======== Records to process

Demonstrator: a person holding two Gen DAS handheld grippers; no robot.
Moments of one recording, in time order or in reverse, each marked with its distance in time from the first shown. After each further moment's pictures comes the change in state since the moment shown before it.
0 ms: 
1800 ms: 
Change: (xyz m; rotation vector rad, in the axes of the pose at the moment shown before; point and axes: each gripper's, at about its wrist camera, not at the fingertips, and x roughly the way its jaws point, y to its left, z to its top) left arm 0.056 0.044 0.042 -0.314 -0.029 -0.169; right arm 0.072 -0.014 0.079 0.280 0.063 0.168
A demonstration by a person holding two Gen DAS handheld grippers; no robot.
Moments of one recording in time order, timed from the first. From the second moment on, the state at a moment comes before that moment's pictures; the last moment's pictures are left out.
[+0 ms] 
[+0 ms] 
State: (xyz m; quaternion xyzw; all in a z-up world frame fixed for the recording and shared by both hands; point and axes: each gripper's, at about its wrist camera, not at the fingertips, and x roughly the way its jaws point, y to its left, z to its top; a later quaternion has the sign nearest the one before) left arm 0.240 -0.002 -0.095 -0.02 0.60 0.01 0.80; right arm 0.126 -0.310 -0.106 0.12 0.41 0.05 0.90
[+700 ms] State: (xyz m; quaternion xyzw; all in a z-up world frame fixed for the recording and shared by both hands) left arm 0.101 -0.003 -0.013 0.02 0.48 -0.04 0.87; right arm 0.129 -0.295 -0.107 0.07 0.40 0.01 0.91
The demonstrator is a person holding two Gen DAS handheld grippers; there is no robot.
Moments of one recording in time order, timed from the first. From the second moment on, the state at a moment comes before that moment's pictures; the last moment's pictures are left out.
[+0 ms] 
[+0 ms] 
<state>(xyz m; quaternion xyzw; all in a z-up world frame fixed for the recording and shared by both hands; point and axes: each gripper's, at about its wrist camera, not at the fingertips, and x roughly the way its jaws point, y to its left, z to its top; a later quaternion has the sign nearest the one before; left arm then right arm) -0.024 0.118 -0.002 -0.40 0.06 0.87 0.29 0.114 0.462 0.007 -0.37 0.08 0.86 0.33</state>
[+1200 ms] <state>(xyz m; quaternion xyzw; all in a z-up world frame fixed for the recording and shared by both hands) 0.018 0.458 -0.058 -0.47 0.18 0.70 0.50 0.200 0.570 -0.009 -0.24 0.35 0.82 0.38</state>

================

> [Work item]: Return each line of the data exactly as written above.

> [Answer for this exercise]:
Demonstrator: a person holding two Gen DAS handheld grippers; no robot.
Moments of one recording, in time order or in reverse, each marked with its distance in time from the first shown. After each further moment's pictures comes the change in state since the moment shown before it.
0 ms: 
1800 ms: 
Change: (xyz m; rotation vector rad, in the axes of the pose at the moment shown before; point and axes: each gripper's, at about its wrist camera, not at the fingertips, and x roughly the way its jaws point, y to its left, z to its top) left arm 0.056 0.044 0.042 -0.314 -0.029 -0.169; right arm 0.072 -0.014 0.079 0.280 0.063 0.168
A demonstration by a person holding two Gen DAS handheld grippers; no robot.
Moments of one recording in time order, timed from the first. From the second moment on, the state at a moment comes before that moment's pictures; the last moment's pictures are left out.
[+0 ms] 
[+0 ms] 
State: (xyz m; quaternion xyzw; all in a z-up world frame fixed for the recording and shared by both hands; point and axes: each gripper's, at about its wrist camera, not at the fingertips, and x roughly the way its jaws point, y to its left, z to its top; a later quaternion has the sign nearest the one before) left arm 0.240 -0.002 -0.095 -0.02 0.60 0.01 0.80; right arm 0.126 -0.310 -0.106 0.12 0.41 0.05 0.90
[+700 ms] State: (xyz m; quaternion xyzw; all in a z-up world frame fixed for the recording and shared by both hands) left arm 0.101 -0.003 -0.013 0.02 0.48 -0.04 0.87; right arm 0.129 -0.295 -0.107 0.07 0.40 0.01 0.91
The demonstrator is a person holding two Gen DAS handheld grippers; there is no robot.
Moments of one recording in time order, timed from the first. From the second moment on, the state at a moment comes before that moment's pictures; the last moment's pictures are left out.
[+0 ms] 
[+0 ms] 
<state>(xyz m; quaternion xyzw; all in a z-up world frame fixed for the recording and shared by both hands; point and axes: each gripper's, at about its wrist camera, not at the fingertips, and x roughly the way its jaws point, y to its left, z to its top; a later quaternion has the sign nearest the one before; left arm then right arm) -0.024 0.118 -0.002 -0.40 0.06 0.87 0.29 0.114 0.462 0.007 -0.37 0.08 0.86 0.33</state>
[+1200 ms] <state>(xyz m; quaternion xyzw; all in a z-up world frame fixed for the recording and shared by both hands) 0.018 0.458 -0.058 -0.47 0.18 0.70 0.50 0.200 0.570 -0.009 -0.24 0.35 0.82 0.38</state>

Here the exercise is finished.